Chapter 10: Low Latency  (Kevin Smith)

In this chapter we cover what Low Latency means to BizTalk solutions and how you can measure it.  We then drill into a variety of techniques that you can employ to reduce latency for your solution.

We cover how low latency can be reduced by adjusting configuration settings, calling Send Ports directly from Orchestrations and the implications that you must consider when doing this and how you can call Web Services directly from Orchestrations and how you manage thread issues with this approach.

Chapter 11: Administration  (Ewan Fairweather)

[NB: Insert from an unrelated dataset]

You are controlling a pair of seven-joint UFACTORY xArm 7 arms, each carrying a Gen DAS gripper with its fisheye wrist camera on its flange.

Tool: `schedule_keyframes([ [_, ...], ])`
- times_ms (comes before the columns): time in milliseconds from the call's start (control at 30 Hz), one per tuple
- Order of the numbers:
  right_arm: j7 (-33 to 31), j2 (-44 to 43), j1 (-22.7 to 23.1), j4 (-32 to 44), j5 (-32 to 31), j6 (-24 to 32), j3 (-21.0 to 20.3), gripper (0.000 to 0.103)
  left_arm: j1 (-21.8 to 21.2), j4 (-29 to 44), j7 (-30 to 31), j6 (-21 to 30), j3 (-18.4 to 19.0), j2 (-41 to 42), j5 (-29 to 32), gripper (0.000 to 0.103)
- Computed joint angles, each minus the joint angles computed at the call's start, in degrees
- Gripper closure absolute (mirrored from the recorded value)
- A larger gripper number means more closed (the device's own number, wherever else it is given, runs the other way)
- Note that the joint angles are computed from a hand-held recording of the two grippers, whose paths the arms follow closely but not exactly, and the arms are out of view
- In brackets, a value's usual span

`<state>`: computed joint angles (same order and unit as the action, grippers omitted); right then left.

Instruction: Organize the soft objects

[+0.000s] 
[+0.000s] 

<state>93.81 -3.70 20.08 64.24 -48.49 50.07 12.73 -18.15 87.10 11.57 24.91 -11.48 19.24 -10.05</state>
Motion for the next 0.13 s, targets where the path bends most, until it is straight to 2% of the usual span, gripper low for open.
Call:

In this chapter we cover everything required to administer BizTalk effectively, it’s a great resource for Administrators as well as developers. The chapter covers the key administration tools, tasks that you need to undertake and highlights areas that are often overlooked such as SSO maintenance, suspended instances subscriptions, etc.

The chapter also covers in great detail how the SQL Server used by BizTalk needs to be looked after including backup, log shipping and how you can monitor the performance of the SQL Server.  The chapter also covers MOM and how it can in conjunction with the BizTalk Management pack greatly simplify management.

Chapter 12: End to End Scenarios  (Darren Jefford)

In this chapter I highlight all of the End to End Scenarios that were shipped as part of BizTalk 2006, these are often overlooked but provide full working solutions of real-world customer scenarios that have been fully tested and demonstrate best practice.

Each scenario is supplied with complete source code and provides implementations that you can use within your own solution.  I cover each scenario and highlight key deliverables in each scenario such as the code required to use the SSO store for configuration data, an adapter to enable messages to be sent for “manual repair”, in-line pipeline invocation, etc.

Chapter 13: BizTalk Best Practices  (Darren Jefford)

In this chapter we cover a number of best practices and techniques that have been used in a number of projects, these include Orchestration Message Debatching, handling large messages, storing configuration data, subscribing to failure messages, message controller pattern, never have suspended messages or orchestrations, instrumenting your solution, etc.

Chapter 14: Windows Workflow and BizTalk  (Darren Jefford)

In this chapter we position cover the key concepts of Windows Workflow and how it fits with BizTalk Server, demonstrate how the BAM Interceptor for Windows Workflow works which is delivered as part of BizTalk Server 2006 R2 and position how BizTalk, WF and Sharepoint can be used together to provide compelling solutions.